Thanks for the info.I want to be sure the iPad is what I want, 
so am not in a hurry.A friend & my daughter both have the one
that doesn't require a service acct.Both are very happy with the iPad.
I've bought a couple computers when one would do...live & learn.


----------



## Patrizia (Oct 29, 2008)

Got mine at apple.com love it!!!


----------



## cheerio (May 16, 2009)

I think they do that to make a lot of money off them because it is their competition. I still think it is funny they sell them


----------



## geko29 (Dec 23, 2008)

cheerio said:


> I think they do that to make a lot of money off them because it is their competition. I still think it is funny they sell them


You'd be wrong. As I said above, Amazon DOES NOT sell the iPad. Other vendors sell the iPad on Amazon, but that is a VERY different thing from Amazon selling the item themselves.

Think of these items like eBay listings. eBay isn't selling you a widget, they're offering up space (and charging a fee) so someone else can sell you one.


----------



## Sandpiper (Oct 28, 2008)

geko29 said:


> You'd be wrong. As I said above, Amazon DOES NOT sell the iPad. Other vendors sell the iPad on Amazon, but that is a VERY different thing from Amazon selling the item themselves.

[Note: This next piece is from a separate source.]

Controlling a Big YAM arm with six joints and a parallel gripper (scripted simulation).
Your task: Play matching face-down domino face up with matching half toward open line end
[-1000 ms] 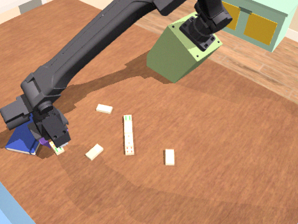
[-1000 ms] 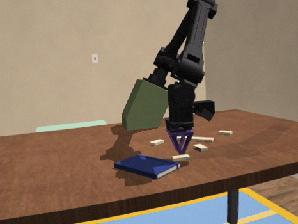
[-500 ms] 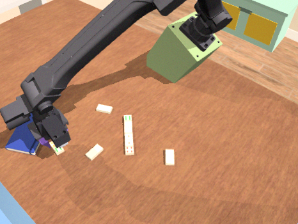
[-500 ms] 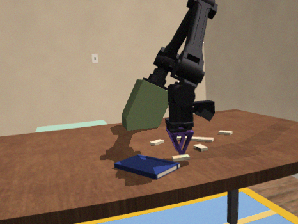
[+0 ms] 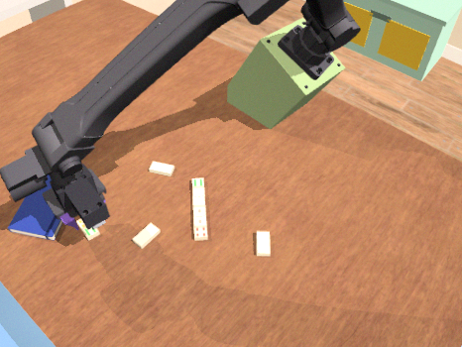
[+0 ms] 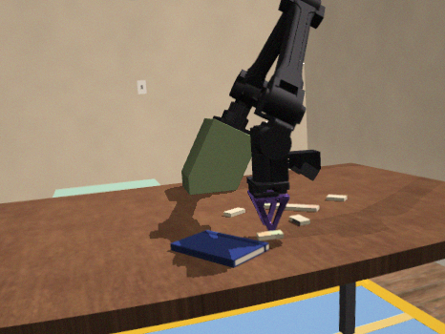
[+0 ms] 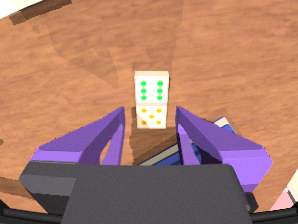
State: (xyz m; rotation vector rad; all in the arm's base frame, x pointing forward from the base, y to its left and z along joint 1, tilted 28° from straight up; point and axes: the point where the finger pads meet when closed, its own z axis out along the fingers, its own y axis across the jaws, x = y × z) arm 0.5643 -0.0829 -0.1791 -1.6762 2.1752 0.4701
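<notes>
My gripper is now 2 cm short of the book, 12 cm to the left of it and 2 cm above it.
</notes>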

Not now, but as pidgeon said further above, AMAZON probably will sell them in the future.


----------



## geko29 (Dec 23, 2008)

Sandpiper said:


> Not now, but as pidgeon said further above, AMAZON probably will sell them in the future.


That is likely true, but when and if they do, they'll sell them at or below MSRP, so the comment about Amazon selling them high to gouge customers because Apple is a competitor would still be incorrect. I stand by my answer.

And if you really want to get pedantic, it wasn't "further above". My original comment that I referenced was the very first response in the thread.


----------



## GinnyB (Dec 19, 2009)

I just ordered a 2nd iPad (64gb 3G) over the weekend for my husband. He hogs mine all the time! Grrrrr. He'll get his for Father's Day (surprise). Then he'll get mad then he'll play all the time!

Get it from Apple. Safest thing to do. If you want it insured, go to Square Trade.


----------